╔══

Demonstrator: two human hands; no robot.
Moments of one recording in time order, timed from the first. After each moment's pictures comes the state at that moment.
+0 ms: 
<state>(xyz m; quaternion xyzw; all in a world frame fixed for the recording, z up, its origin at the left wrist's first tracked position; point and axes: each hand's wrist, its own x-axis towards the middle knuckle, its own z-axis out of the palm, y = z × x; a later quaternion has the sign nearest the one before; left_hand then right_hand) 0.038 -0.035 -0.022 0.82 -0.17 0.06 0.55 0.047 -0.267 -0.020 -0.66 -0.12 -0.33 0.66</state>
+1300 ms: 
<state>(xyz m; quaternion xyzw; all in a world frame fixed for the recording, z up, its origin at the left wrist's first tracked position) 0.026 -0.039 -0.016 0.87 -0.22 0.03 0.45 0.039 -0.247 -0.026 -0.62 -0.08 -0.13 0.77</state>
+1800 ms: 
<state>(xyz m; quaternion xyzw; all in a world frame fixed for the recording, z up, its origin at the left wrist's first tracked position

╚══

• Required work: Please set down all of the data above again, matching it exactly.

• Exercise answer:
Demonstrator: two human hands; no robot.
Moments of one recording in time order, timed from the first. After each moment's pictures comes the state at that moment.
+0 ms: 
<state>(xyz m; quaternion xyzw; all in a world frame fixed for the recording, z up, its origin at the left wrist's first tracked position; point and axes: each hand's wrist, its own x-axis towards the middle knuckle, its own z-axis out of the palm, y = z × x; a later quaternion has the sign nearest the one before; left_hand then right_hand) 0.038 -0.035 -0.022 0.82 -0.17 0.06 0.55 0.047 -0.267 -0.020 -0.66 -0.12 -0.33 0.66</state>
+1300 ms: 
<state>(xyz m; quaternion xyzw; all in a world frame fixed for the recording, z up, its origin at the left wrist's first tracked position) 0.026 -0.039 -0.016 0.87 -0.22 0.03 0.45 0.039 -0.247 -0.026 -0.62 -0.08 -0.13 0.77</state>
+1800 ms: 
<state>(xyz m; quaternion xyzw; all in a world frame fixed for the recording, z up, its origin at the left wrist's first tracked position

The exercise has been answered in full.